North Past Willmore Wilderness Park (Alberta)
Thousands of travellers have driven the Icefield Highway through Banff and Jasper National Parks. However, only a few take the time for the scenic drive from Hinton to Grande Prairie, Alberta.
This portion of Alb-40, often called the Bighorn Highway, starts off at Hinton, a few kilometres east of the boundary of Jasper National Park (NP). As you leave Hinton, you will cross the Athabasca River and climb upward into the hills.
In 21 km you will enter William Switzer Provincial Park, a park with spectacular scenery and inviting places to camp. The park encompasses a chain of small quiet lakes, which act as anchor points for the campgrounds. In the park, there are opportunities for fishing,
swimming and canoeing. Jarvis Creek, which connects them, is used for different kinds of canoe routes. The four kilometre interpretive route is great for beginners and children. A longer trip goes from Jarvis Lake to Gregg Lake and is more difficult. All of the lakes have pike and whitefish, and Jarvis Creek is stocked with brown trout each year. Gregg Lake has several sites both serviced and not serviced. Many people enjoy the opportunity to hike along interpretive trails and some of the longer trails will provide for a good workout.
As you head northwest after leaving this park, you will see the huge mountains in Willmore Wilderness Park. Several of the mountains to the west are quite grandiose, and may have snow on the peaks. This range is an extension of the range seen in Jasper NP. It’s difficult to protect all the scenic mountains, but the mountains north of Jasper NP should be included in that park. Some of it is protected in the Willmore Wilderness Area, but it would be more satisfying to see it become part of the National Park system.
These mountains have been artfully
carved by ancient glaciers, leaving sharp crests and deep valleys. Cold rivers flow down in raging torrents through thick forests on the way to the sea. Three entry points are accessed from Alb-40 - Rock Lake, Big Berland, and Sulphur Gates, which is at Grande Cache.
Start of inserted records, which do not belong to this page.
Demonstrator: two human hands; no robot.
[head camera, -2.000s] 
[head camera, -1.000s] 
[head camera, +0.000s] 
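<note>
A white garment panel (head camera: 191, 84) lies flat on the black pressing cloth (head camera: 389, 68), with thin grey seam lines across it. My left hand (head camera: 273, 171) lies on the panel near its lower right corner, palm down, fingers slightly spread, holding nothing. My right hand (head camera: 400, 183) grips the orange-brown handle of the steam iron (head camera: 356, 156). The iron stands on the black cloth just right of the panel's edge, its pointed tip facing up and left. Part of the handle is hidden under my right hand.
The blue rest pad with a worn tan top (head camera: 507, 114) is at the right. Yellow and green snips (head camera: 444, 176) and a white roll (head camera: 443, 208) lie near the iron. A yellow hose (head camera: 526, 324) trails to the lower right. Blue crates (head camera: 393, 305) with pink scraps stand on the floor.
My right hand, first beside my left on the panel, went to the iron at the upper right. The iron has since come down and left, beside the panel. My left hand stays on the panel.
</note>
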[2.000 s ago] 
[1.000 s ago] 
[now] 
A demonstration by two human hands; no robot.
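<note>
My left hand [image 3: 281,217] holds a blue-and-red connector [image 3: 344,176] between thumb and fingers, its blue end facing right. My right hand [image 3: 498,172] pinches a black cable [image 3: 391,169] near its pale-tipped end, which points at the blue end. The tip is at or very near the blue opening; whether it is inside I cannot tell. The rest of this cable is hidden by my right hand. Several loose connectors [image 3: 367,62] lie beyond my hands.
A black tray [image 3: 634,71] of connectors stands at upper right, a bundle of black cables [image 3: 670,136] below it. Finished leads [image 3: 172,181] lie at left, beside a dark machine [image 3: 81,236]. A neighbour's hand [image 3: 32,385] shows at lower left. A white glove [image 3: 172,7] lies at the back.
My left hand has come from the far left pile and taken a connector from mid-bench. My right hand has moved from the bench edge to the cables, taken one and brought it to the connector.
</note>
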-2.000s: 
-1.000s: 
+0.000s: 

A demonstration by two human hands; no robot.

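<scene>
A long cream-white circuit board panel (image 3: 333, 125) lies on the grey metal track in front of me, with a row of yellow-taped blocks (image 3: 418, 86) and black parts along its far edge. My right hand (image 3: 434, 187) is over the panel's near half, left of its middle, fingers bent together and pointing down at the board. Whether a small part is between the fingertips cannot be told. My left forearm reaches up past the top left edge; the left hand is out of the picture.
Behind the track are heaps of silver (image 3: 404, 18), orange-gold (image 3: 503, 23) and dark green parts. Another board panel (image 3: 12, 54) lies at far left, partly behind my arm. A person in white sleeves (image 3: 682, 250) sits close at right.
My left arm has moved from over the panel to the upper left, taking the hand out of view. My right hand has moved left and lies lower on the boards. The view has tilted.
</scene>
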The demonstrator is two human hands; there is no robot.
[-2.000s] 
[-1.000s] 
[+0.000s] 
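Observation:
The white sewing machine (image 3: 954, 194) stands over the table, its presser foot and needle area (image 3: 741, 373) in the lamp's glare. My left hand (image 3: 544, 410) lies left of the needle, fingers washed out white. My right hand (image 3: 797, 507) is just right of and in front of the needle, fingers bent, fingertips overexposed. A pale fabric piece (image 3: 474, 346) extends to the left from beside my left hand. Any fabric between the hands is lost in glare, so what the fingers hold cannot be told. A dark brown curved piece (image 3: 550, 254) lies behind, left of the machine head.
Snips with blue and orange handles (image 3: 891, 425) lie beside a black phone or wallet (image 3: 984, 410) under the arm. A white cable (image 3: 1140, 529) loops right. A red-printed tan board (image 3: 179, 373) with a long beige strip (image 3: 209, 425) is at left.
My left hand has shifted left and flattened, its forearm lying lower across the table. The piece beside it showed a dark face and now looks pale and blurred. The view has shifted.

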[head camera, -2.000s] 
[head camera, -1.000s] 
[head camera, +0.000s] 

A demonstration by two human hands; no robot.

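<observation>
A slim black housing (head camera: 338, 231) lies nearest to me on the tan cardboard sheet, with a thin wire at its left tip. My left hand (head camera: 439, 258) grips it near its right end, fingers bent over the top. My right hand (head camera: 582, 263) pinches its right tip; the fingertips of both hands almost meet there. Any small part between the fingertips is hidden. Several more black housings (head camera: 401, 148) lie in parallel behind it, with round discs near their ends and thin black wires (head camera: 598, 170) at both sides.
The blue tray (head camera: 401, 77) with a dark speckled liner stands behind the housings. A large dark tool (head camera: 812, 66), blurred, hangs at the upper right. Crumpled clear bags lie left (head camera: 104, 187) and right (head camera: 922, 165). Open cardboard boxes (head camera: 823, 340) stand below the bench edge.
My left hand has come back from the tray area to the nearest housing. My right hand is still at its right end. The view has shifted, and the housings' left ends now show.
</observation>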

The Rock Lake area offers camping, backcountry hiking, and boating. At Big Berland, there are facilities for camping, fishing and horseback riding. The Sulphur Gates Provincial Recreation Area borders the Willmore Wilderness area. It provides camping, hiking and is the area where people collect before going into the park on foot or on horse. A walking trail takes campers to a point for awe-inspiring views of the Sulphur River Canyon. The vertically lifted layers of bedrock pinch the river at this point and make it an important attraction. RV’ers should check ahead to see if their size of RV is permitted.
You follow the east edge of Willmore Wilderness Park as you head to Grande Cache. Although the highway tends to follow the valleys and open areas, it can still be quite twisty with several long hills. It’s not too severe when you consider the old railway line parallels the highway much of the way. Past Muskeg River the highway travels along the river with high hills providing a scenic backdrop to the road on both sides. Three lakes lay nestled in the valley feeding the Muskeg River. Then there is a steep climb into Grande Cache, a town that is built into the mountaintop.
The Grande Cache Municipal Campground is a comforting place to stay, with easy access. There are full service sites and large lots surrounded by big trees. Laundry facilities are available, as well as a playground and cookhouse.
enjoyed a relaxing sunset visible through the trees of the campground, and later a radiant moon flooded the campsites with its soft light. We enjoyed the quiet atmosphere of this campground. If you wish, when you are camping there, it’s a short drive back to those lakes at the bottom of the hill, to park your vehicle and record some memories with your camera.
When you leave heading north, you encounter the Big Hill and descend. It lives up to its name, especially if you are coming the other way and have to climb it. At the bottom is a substantial curve. After that you will travel along the Smoky River Valley with cliffs to one side for a long distance. This part of the highway is essentially level, with occasional drops into valleys to cross small rivers. Expect 7% grades downhill and uphill from these valleys. Views are good from the tops of the hills. It’s a fairly pleasant drive, surrounded by forests and uplifting mountain views, with the exception that clearcut timber harvesting scars many of the mountainsides. Some people use this route for heading to Dawson Creek and points north.
There are several campsites listed along this route, but some are primitive and not suitable for larger RVs. We’ve enjoyed this drive three times, but you do have to be prepared for long hills, and some truck traffic.